The First Collier (Guardians of Ga'Hoole, #9) by Kathryn Lasky

The First Collier (Guardians of Ga'Hoole, #9)The First Collier by Kathryn Lasky

My rating: ★★☆☆☆

Say goodbye to Soren, the Guardians, the Band, the Chaw of Chaw, the wolves of the Beyond, Coryn, and even the Pure Ones. Because for some reason or other, we're blasting thousands of years into the past to deal with mythology that was never mentioned in the series until The Hatchling (but mostly The Outcast). And don't worry your pretty little heads, because this mythology will directly contradict what's been said before and will confuse the hell out of you.

Actually, you know what? Worry.

I have two massive questions/complaints:

What exactly is Glaux?
Glaux was stated to be owls during the time of humans, but the term is used like a Crystal Dragon Jesus ("By Glaux!", "Oh my Glaux!" etcetera, etcetera). Then it was said to be the first owl, not the whole group of them. But in The First Collier, suddenly the first owl is called Hoole... which confuses things further as this is a different Hoole from the Hoole of the Ga'Hoole tree, who was named for that first Hoole. (Are you confused yet?)
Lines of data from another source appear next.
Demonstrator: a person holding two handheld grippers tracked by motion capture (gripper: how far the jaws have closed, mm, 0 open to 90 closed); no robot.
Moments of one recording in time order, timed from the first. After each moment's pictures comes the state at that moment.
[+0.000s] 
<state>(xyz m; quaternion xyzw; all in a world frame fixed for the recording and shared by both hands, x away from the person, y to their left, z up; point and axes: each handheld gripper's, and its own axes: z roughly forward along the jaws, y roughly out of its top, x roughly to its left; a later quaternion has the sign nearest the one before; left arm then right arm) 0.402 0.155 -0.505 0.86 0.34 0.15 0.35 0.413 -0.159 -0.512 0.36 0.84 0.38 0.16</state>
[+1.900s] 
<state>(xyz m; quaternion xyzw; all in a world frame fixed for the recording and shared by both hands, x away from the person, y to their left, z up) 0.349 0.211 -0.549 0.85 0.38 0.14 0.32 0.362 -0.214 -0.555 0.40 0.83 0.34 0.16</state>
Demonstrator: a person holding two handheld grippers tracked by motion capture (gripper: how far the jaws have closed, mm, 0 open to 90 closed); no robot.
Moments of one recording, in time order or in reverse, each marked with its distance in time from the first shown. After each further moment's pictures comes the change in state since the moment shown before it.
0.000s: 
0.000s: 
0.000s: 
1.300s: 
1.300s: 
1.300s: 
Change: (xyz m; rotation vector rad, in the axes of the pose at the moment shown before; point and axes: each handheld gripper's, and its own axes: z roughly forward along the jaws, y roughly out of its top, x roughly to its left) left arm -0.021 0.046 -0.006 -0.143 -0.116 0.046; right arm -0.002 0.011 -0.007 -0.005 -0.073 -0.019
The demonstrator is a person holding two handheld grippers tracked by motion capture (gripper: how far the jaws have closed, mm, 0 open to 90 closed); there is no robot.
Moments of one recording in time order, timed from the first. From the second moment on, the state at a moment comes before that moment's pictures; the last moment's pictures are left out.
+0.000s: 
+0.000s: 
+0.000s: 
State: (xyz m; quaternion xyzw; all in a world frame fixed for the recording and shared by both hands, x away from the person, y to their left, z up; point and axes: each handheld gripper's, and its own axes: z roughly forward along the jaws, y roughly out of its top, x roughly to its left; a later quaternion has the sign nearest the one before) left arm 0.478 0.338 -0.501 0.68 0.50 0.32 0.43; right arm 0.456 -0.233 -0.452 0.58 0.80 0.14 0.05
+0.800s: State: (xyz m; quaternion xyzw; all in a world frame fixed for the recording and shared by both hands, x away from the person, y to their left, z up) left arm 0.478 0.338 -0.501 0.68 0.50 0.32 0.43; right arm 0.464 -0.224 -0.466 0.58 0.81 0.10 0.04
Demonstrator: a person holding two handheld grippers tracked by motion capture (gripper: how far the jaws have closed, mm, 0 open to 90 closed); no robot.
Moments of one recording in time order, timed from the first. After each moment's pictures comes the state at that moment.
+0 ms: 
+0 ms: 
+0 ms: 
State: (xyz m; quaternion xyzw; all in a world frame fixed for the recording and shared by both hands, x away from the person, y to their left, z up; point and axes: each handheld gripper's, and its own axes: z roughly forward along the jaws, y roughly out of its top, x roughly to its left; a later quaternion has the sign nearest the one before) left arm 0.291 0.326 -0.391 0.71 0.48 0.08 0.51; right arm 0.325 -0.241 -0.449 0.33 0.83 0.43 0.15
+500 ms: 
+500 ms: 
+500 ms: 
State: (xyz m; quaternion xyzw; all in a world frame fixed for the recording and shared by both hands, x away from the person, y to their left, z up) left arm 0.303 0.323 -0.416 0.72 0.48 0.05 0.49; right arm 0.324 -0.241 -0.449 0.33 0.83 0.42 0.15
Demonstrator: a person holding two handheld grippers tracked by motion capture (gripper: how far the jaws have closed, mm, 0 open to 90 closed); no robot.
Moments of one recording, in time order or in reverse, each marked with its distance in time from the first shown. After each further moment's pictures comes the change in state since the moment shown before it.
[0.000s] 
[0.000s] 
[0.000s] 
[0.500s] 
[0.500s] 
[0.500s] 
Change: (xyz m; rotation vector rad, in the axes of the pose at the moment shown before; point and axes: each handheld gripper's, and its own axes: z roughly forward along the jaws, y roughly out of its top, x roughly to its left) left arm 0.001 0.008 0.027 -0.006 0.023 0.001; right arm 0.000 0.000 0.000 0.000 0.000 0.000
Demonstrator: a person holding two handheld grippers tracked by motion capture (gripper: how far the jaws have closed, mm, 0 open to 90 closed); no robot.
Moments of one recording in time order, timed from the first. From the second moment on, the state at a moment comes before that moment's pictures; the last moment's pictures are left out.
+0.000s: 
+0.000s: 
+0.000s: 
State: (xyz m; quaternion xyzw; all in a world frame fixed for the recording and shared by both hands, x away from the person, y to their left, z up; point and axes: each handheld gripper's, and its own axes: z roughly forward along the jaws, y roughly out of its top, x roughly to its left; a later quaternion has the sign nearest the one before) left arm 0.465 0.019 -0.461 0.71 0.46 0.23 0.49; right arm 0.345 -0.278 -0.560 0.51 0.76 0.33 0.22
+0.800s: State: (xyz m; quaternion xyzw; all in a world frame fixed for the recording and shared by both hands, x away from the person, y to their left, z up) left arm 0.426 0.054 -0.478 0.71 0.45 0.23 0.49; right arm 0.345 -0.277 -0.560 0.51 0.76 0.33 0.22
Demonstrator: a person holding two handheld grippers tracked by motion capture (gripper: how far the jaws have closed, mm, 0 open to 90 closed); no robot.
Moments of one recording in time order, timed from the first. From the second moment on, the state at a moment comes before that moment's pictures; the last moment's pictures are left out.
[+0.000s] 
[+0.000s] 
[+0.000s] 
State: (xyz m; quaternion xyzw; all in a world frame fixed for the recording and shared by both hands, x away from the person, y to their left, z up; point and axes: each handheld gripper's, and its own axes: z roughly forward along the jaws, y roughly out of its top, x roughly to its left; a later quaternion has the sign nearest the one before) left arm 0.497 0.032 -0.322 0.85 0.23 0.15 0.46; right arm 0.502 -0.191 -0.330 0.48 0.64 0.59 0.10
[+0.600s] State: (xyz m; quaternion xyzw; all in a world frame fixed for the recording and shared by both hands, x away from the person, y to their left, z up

What the hell are hagsfiends?
During their first appearances, hagsfiends are dead owls from hagsmire, which is the term for owl hell. Now they're explained to be a cross between crows and owls. More specifically, they are descendant from a species called crowls, which are explained as the common ancestor of owls and crows.

But if the hagsfiends re just another bird species, why are they Always Chaotic Evil? And how can owls become hagsfiends just by hanging around them? Obviously it's supposed to be that the PURE EVIL rubs off on them, but that only works if they're actual demons of some kind, not a bird species. Which they were until this book Retconned it. (Are you confused now?)

Really, I feel like Lasky got confused halfway through writing this. Like maybe she took a long break and got her own mythology mixed up when she sat back down to continue. Or she wrote two or more wildly different drafts in which the mythology evolved and when she tried to bring the best of the drafts together, the mythology accidentally got confused. Or... I don't know, maybe she just thought kids would be too stupid to remember what she said in the previous books?

So, yeah. We're back at the bottom of the downhill slide from The Hatchling. The prejudice is back in full swing with the invariably PURE EVIL hagsfiends, and with the mythology getting so bungled and contradictory, I'm getting really close to just not caring.

And with the final reveal that Coryn thinks his mother is actually a hagsfiend, not an owl at all, I was really close to throwing the book across the room. You cannot retcon your villain into being a different species from the good guys. Seriously, imagine that these were people instead of birds.

"Le gasp," Coryn says. "My mother's too evil to be a _______ like me I think she's really one of those terrible _______!"

Now fill in those blanks with things like white and black, capitalist and communist, Republican and Democrat, Northerner and Southerner, etcetera. Suddenly it's offensive, right? That's because it was offensive all along, and yet so many anthropomorphic and fantasy series try imply that discrimination is perfectly acceptable because it's not against people. It's not.

The little owlet Hoole was the highlight of this book. He was sweet and innocent, and since he'd never heard of hagsfiends, he didn't suffer the ingrained prejudice that the other characters flaunted. I can only hope he'll stay that way. (Though, unfortunately, I doubt it.)